== SUPPLIED DATA ==

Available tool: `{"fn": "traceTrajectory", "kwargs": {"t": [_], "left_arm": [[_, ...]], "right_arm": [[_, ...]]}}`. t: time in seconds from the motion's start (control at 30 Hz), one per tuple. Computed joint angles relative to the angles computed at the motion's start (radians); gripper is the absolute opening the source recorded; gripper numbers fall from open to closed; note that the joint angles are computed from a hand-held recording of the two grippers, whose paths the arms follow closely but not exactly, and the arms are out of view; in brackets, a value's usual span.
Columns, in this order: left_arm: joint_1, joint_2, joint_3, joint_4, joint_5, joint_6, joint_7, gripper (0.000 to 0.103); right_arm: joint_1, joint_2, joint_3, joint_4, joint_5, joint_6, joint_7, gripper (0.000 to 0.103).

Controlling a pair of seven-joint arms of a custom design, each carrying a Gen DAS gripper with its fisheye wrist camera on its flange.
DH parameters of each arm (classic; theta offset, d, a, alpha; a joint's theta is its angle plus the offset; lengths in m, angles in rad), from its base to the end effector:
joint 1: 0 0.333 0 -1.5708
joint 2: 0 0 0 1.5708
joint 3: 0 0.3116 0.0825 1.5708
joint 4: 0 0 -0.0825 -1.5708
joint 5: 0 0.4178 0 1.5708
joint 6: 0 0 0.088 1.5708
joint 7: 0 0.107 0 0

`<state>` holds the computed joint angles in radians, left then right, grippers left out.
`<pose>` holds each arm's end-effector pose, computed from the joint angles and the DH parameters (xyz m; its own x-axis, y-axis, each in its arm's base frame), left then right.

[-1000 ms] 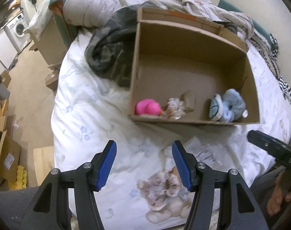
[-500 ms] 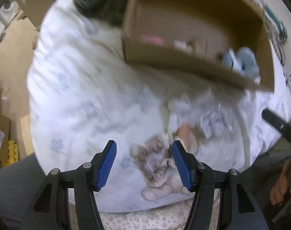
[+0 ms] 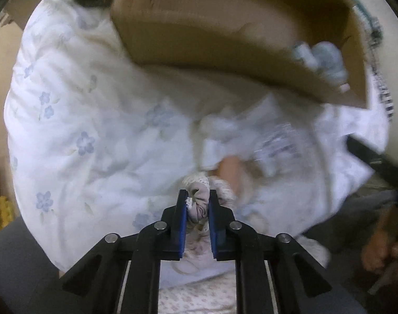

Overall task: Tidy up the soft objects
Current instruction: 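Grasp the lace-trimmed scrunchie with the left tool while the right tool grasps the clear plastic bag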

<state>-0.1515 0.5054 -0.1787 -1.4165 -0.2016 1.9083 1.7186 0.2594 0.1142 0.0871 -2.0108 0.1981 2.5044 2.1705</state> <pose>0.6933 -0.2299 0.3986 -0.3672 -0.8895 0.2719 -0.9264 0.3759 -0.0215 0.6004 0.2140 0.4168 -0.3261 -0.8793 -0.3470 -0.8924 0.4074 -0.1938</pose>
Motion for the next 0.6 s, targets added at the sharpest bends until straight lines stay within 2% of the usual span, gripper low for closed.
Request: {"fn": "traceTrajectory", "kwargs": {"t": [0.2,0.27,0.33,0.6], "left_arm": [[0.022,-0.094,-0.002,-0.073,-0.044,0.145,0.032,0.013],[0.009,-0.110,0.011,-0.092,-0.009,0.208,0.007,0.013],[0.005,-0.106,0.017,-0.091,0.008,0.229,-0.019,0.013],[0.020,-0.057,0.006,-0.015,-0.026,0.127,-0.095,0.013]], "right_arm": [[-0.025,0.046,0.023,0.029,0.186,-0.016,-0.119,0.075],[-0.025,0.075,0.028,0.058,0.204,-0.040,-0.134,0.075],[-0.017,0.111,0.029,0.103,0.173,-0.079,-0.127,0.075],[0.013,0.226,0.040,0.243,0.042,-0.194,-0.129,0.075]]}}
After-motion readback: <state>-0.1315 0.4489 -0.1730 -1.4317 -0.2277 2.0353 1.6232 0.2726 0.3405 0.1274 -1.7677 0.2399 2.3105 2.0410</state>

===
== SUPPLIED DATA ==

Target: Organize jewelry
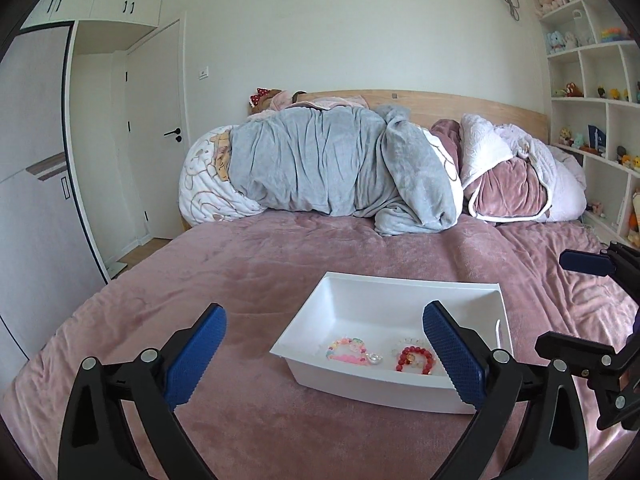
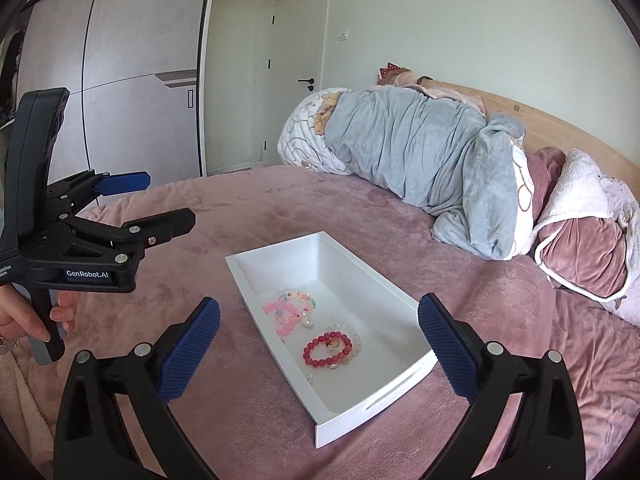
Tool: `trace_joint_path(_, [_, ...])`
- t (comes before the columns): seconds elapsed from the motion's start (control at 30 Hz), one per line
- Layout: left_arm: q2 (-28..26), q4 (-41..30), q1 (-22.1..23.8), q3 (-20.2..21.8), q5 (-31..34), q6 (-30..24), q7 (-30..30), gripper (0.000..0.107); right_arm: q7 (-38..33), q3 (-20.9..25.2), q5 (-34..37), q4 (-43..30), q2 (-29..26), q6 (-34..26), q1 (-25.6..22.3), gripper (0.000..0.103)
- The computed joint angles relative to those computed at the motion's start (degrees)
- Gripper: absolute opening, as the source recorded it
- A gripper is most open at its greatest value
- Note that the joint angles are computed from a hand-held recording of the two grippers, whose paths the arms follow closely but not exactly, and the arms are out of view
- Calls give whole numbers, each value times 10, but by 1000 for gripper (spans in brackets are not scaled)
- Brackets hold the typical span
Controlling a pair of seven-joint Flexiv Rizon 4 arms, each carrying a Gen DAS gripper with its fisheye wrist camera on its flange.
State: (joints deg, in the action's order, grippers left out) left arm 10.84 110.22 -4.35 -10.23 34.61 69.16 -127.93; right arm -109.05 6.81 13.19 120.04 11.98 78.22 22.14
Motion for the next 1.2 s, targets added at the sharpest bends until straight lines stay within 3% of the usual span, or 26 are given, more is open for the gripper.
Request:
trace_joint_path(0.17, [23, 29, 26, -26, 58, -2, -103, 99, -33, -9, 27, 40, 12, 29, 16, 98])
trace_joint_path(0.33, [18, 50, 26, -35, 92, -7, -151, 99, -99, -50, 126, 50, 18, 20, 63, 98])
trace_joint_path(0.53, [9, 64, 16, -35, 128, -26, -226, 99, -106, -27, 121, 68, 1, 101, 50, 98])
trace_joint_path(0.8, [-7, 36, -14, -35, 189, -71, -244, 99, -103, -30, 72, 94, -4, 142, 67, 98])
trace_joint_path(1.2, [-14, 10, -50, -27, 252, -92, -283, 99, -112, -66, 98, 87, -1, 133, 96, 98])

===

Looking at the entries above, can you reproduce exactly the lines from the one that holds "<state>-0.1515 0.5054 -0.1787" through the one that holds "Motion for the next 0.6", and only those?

<state>-0.1515 0.5054 -0.1787 -1.4165 -0.2016 1.9083 1.7186 0.2594 0.1142 0.0871 -2.0108 0.1981 2.5044 2.1705</state> <pose>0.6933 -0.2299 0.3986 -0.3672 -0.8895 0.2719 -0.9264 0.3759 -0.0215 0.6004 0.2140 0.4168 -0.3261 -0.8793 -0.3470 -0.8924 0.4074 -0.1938</pose>
Motion for the next 0.6 s, targets added at the sharpest bends until straight lines stay within 2% of the usual span, gripper low for closed.

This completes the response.